Marzullo, 296 So.2d at 440.
Thus, Marzullo may be distinguished from the instant case because in Marzullo the chairman of the board took the position that an abstention from voting for more than 11 candidates was a vote against the four other nominated candidates. The chairman was obviously incorrect; an abstention is not a vote against. In the instant case, we cannot say, as the court said in Marzullo, that no one's candidacy was in opposition to another candidacy. At Ideal's election, there were apparently two slates which were at least in partial opposition to each other, and the decision was made to permit members to vote either "for" a candidate, "against" a candidate, or to abstain from voting. Abstentions were not counted as votes against, or even as votes cast. To the extent that Marzullo simply disapproved of counting abstentions as votes against, we agree with the holding.
As previously indicated, we must give deference to OTS's interpretation of its form charter provisions. OTS concludes that "negative voting" is permitted by Ideal's charter. In its amicus curiae brief it states:
"Both Ideal's charter and 12 C.F.R. § 544.1 rest on a firm policy basis that requires a nominee to receive a majority of the votes cast before being elected a member of the board of directors.
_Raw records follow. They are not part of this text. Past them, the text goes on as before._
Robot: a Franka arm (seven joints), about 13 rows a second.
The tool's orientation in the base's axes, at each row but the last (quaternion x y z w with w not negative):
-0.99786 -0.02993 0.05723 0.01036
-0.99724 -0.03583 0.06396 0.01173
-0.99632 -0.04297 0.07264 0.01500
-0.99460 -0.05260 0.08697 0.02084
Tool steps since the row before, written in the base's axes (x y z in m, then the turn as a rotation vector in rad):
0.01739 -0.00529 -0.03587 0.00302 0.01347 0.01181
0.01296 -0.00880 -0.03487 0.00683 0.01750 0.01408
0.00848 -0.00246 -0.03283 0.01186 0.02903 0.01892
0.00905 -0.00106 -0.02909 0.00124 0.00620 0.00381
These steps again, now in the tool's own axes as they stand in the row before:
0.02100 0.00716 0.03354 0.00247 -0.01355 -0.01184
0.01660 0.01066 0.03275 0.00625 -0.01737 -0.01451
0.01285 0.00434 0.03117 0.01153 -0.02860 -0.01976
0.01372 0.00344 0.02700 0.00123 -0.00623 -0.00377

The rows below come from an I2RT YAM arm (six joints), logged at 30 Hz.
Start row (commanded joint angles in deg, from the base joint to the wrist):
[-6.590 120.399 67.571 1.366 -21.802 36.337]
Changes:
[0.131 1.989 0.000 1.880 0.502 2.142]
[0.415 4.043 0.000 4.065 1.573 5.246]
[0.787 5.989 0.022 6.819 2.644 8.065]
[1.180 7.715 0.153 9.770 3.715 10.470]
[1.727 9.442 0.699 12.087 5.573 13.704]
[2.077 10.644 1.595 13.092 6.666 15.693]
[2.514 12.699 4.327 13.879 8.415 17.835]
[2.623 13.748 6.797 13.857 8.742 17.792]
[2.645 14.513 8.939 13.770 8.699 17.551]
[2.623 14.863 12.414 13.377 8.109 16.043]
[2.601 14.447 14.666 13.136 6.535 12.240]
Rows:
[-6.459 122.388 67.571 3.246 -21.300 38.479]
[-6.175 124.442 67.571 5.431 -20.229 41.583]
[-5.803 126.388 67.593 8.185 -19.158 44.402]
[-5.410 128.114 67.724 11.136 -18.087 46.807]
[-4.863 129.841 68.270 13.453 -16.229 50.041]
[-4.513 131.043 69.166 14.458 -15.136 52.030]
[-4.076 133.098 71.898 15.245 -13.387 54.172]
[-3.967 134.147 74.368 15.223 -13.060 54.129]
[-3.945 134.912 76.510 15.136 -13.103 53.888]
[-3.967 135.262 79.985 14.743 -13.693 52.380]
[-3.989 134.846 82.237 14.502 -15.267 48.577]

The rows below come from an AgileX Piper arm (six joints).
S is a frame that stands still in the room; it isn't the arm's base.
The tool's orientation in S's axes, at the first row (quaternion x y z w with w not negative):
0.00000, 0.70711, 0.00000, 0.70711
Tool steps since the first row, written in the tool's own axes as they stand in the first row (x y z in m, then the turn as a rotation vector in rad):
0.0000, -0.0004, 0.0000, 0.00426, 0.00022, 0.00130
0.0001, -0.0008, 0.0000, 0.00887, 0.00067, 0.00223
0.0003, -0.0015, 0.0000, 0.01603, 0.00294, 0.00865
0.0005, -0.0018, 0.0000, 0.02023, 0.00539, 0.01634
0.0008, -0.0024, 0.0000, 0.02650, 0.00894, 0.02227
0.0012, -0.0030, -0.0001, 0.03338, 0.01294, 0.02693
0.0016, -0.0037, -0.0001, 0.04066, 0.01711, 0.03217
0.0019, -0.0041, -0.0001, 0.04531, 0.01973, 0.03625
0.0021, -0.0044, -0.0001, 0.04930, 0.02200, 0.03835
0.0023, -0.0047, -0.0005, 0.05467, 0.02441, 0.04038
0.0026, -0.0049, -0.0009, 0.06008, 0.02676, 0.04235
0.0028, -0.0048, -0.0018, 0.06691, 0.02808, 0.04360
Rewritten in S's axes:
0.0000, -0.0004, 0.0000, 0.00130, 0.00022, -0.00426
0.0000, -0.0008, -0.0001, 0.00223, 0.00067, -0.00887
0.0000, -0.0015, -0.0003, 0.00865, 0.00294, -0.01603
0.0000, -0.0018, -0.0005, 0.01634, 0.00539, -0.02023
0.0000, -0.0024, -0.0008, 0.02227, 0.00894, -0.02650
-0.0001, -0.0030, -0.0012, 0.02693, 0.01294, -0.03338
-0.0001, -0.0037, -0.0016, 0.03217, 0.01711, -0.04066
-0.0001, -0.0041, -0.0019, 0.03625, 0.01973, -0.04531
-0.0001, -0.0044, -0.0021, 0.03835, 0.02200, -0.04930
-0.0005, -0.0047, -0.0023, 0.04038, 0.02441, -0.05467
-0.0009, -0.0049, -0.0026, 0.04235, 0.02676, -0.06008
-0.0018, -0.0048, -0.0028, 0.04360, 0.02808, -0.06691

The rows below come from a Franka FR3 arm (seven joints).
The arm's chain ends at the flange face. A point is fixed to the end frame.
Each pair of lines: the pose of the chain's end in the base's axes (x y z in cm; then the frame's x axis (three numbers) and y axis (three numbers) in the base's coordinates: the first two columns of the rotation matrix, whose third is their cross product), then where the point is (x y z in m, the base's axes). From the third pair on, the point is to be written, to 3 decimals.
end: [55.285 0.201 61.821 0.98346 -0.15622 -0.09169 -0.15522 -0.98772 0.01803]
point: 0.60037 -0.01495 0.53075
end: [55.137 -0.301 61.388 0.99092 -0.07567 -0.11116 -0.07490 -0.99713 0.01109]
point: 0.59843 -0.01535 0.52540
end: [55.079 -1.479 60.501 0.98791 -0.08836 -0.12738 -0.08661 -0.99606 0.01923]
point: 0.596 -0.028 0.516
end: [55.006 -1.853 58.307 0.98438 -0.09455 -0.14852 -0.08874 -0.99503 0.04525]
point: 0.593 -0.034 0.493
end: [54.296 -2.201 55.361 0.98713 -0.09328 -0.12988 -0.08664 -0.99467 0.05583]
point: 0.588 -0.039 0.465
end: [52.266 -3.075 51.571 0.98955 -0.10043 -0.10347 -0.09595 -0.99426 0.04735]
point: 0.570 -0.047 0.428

Mutual associations should be able to permit their members to reject persons, by voting negatively, whom they do not want running their association. Otherwise, where there are more positions available than nominees, members will be forced to accept any nominee (who as a depositor) . . . votes for himself even where all the other members vote to reject such a nominee." (Emphasis in original) (footnote omitted).
The negative votes cast at the January 21, 1988 meeting were properly tabulated and only six directors were elected at that meeting. At oral argument before this Court, we were told that when this issue was resolved the parties would probably be able to work out the rest of their differences. We certainly hope so.
JUDGMENT OF THE COURT OF SPECIAL APPEALS REVERSED. CASE REMANDED TO THAT COURT WITH INSTRUCTIONS TO REMAND THE CASE TO THE CIRCUIT COURT FOR BALTIMORE CITY FOR FURTHER PROCEEDINGS CONSISTENT WITH THIS OPINION. COSTS IN THIS COURT AND IN THE COURT OF SPECIAL APPEALS TO BE PAID BY RESPONDENTS.